It has often been said of both Timmy Murphy and Jerry Cremins that the St. Patrick’s Day Parade in Castleisland wouldn’t be held without them.
And for years, and since it began away back in 1989, it wasn’t. And now it won’t be either – not on March 17th. anyway.
Both men are now just recently gone to their eternal reward and both were fierce, local parade and event loyalists.
Timmy died at just 61 on December 1st last after a long and spirited battle with cancer and Jerry at 84 only this week from a similar ailment.
Both were characters in the finest and most genuine meaning of the much abused term.
They looked forward so much to getting stuck in to whatever they could to help out with and the the parade was a red letter day in both calendars.
Private Family Ceremony
People waiting for news of Jerry’s funeral arrangements this week got a bit of a suck-in to discover that his remains were being taken directly from the Palliative Care Unit at Kerry University Hospital to the crematorium in Cork for a private, family only ceremony. Jerry was never a slave to convention.
His constant well of good humour and sense of fun and pure optimism were his hallmarks and he could and did turn his hand to anything – often with varying results.
Obliging to the Core
He was obliging to the core and one of his close friends said this week that he would have had a ‘almighty funeral’ – if that’s how things were to go.

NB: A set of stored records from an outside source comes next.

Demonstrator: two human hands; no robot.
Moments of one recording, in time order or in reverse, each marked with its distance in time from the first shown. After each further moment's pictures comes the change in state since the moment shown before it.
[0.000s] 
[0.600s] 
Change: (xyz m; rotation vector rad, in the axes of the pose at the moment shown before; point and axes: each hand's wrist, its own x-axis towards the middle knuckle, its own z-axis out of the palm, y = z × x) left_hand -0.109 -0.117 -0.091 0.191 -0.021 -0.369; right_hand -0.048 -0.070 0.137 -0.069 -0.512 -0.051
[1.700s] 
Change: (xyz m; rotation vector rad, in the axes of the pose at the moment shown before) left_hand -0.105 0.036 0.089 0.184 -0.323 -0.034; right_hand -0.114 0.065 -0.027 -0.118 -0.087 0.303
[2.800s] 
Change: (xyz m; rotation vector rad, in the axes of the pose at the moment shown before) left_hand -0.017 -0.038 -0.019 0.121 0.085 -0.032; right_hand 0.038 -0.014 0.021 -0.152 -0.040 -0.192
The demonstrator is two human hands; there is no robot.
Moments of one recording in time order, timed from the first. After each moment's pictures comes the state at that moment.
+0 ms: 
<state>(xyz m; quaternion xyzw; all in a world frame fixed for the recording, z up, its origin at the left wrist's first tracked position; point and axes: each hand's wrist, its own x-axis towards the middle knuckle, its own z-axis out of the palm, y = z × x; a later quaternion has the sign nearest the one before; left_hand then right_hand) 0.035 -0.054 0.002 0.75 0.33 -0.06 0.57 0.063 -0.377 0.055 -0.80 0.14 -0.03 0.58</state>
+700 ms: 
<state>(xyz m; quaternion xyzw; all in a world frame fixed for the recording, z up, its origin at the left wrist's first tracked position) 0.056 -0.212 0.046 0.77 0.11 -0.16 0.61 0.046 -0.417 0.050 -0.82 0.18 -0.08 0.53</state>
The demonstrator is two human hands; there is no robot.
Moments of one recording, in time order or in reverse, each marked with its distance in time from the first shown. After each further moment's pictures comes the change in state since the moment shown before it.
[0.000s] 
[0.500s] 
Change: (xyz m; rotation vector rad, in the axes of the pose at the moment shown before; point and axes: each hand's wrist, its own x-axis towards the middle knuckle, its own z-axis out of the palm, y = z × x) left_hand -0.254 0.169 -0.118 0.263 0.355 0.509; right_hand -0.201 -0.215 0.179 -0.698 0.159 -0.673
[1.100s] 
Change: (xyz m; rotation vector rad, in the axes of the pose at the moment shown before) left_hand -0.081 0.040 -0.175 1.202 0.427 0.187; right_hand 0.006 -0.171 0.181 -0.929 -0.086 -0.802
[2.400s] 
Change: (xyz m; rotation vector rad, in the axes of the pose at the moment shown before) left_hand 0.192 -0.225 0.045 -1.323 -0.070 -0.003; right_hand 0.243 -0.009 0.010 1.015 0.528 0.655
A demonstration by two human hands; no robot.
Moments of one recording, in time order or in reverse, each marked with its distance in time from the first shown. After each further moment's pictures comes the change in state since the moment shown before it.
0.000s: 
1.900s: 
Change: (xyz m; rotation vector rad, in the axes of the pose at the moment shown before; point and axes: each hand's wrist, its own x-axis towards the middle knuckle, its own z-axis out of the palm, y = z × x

A week or so before he died he gave instructions to another friend, John Skevena O’Sullivan, to have the batteries charged in his tractor and ready for road and street for the March 17 parade. But alas – on both counts.
Sense of Optimism
Jerry’s sense of optimism surfaced typically years ago when he called in on his brother Denis and Ger McGaley as they worked on a construction project back in Camp Road.
As Jerry was chatting to the two men he spotted a field of crows just over the ditch from them.
I don’t know what he had against them but he ran to the car and got a shotgun from the boot.
Hunched down he stole his way to the ditch, composed himself and fired.
The Crows Got Away
The gun had seen better days and was anything but battle ready.
The two men said that when Jerry fired they could see the buckshot sailing upwards against the bright sun of a fine winter’s evening and well over the targets.
The crows took fright of course and every one of them took flight and away back over the far ditch and into the west.
Watch ’em Falling
Undaunted by his lack of success, Jerry turned to the men and said: ‘Watch ’em Falling.’
Every time Denis Cremins told that story it always reminded me of the line in the nursery rhyme:
‘The evening is coming, the sun sinks to rest, The crows are all flying straight home to their nest,’ as Jerry’s intended targets did on that fine evening long ago.
May God be good to him.
P.S.: The Fountain Bar is holding a get together in Jerry’s memory at 7pm this evening with food and drinks. All welcome.